# Task statement
In the material below, the lines containing the word "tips" are required; copy each of them.

# Dataset extract
•••

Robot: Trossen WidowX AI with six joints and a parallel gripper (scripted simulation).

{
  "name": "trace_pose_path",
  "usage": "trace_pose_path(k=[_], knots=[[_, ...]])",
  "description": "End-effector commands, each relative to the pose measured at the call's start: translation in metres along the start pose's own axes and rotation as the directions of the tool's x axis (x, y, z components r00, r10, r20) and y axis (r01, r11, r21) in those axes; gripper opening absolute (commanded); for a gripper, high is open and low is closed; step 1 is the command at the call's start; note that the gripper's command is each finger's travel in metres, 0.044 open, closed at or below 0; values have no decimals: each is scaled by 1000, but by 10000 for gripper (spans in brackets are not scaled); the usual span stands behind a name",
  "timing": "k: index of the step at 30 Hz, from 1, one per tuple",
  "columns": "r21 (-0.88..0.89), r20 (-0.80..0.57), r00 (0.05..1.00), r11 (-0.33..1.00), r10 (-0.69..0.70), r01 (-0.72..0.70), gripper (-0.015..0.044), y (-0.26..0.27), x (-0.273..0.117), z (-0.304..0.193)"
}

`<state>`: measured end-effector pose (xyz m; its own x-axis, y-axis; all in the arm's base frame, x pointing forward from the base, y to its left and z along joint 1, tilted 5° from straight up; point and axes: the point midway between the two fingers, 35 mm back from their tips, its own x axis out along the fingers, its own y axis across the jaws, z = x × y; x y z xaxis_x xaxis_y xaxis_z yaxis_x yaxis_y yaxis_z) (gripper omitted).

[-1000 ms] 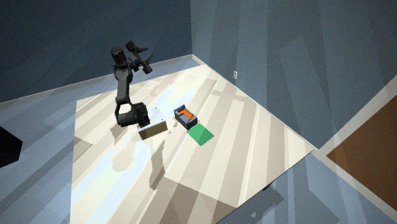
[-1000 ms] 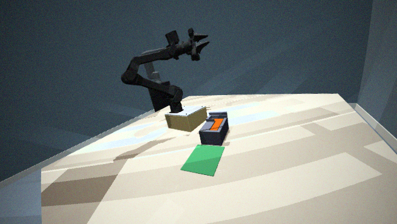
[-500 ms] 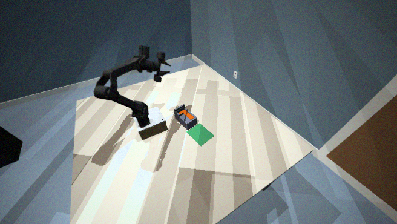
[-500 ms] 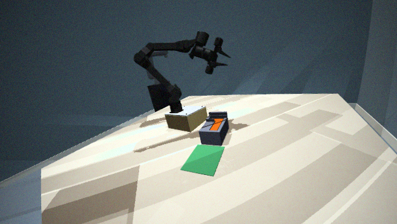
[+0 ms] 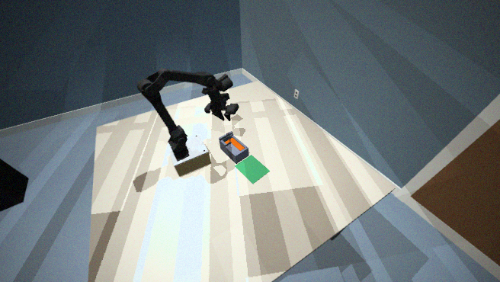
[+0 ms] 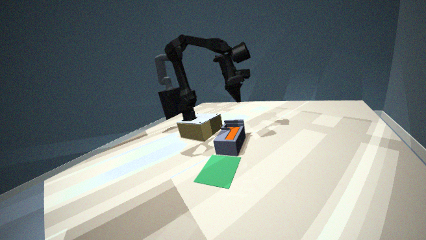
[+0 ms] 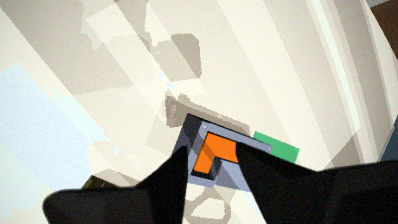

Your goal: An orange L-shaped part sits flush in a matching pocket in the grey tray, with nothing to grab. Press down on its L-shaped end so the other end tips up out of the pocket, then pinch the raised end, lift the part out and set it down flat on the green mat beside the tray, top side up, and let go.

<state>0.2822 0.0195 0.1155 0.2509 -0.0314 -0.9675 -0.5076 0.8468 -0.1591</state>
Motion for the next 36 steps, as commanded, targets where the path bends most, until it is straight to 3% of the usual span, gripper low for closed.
trace_pose_path(k=[1, 11, 19, 36], knots=[[449, -138, 966, 883, 220, -137, 180, -12, 18, -32], [449, -138, 966, 883, 220, -137, 180, -12, 21, -32], [449, -138, 966, 883, 221, -138, 180, 5, 90, -42], [449, -138, 965, 883, 221, -138, 180, 8, 107, -44]])
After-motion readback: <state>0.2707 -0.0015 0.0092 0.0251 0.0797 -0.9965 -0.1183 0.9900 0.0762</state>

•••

# Expected answer
`<state>`: measured end-effector pose (xyz m; its own x-axis, y-axis; all in the arm's base frame, x pointing forward from the base, y to its left and z along joint 1, tilted 5° from straight up; point and axes: the point midway between the two fingers, 35 mm back from their tips, its own x axis out along the fingers, its own y axis across the jaws, z = x × y; x y z xaxis_x xaxis_y xaxis_z yaxis_x yaxis_y yaxis_z) (gripper omitted).
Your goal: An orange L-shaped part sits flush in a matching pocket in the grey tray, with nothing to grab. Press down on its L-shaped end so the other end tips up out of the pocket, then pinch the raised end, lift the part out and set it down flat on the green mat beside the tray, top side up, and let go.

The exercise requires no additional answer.